+++ RECORDS FOR THE EXERCISE

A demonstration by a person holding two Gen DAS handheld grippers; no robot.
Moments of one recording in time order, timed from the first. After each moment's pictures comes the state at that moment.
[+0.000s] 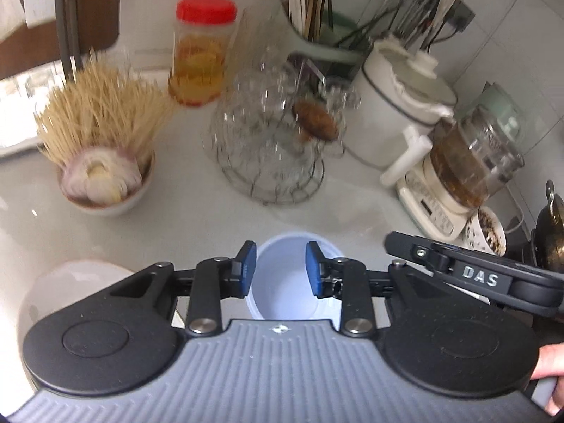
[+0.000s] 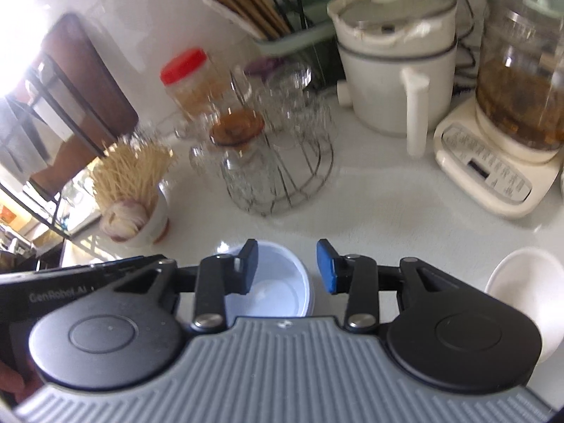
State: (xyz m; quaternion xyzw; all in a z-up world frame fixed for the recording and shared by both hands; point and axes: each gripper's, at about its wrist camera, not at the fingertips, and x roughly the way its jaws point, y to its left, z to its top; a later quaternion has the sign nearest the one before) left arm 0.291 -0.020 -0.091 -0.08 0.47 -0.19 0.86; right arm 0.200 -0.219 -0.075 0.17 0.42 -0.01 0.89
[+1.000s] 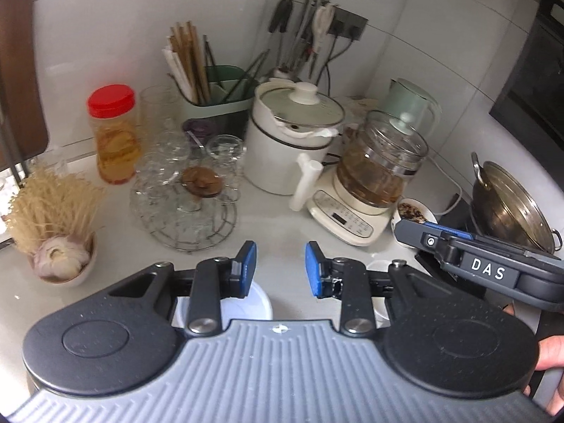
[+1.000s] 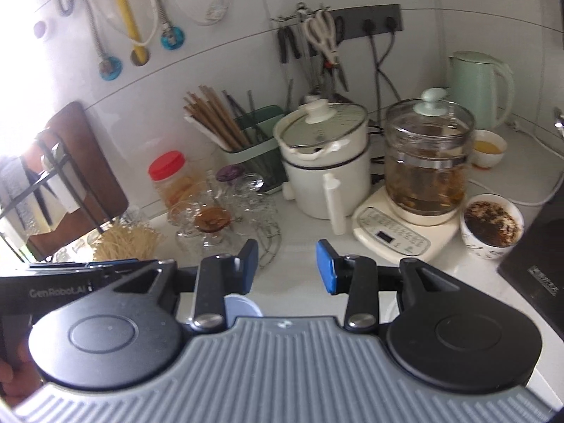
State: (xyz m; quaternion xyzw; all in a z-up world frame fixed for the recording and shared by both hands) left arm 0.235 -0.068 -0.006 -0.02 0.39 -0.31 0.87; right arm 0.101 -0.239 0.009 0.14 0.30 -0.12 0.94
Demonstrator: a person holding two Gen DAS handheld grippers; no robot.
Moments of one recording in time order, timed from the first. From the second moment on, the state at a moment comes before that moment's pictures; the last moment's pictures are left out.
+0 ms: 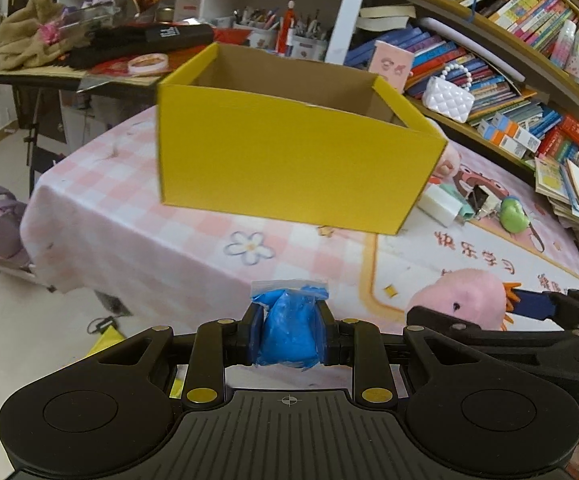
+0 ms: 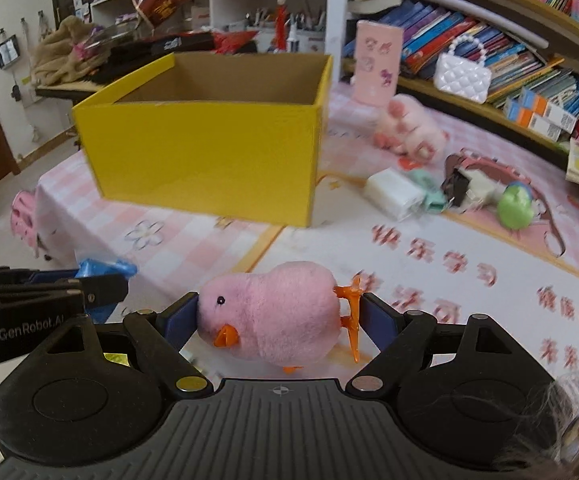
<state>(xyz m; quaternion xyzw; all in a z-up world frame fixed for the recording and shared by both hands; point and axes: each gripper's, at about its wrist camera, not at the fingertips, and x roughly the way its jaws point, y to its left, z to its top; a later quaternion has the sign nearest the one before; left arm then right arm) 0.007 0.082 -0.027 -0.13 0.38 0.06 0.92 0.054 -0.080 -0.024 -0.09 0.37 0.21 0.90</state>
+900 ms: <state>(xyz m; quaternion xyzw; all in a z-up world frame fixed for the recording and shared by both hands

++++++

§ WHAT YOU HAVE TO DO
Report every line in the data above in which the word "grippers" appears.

§ OUTPUT OF THE EXERCISE
A demonstration by a person holding two Gen DAS handheld grippers; no robot.
Demonstrator: a person holding two Gen DAS handheld grippers; no robot.

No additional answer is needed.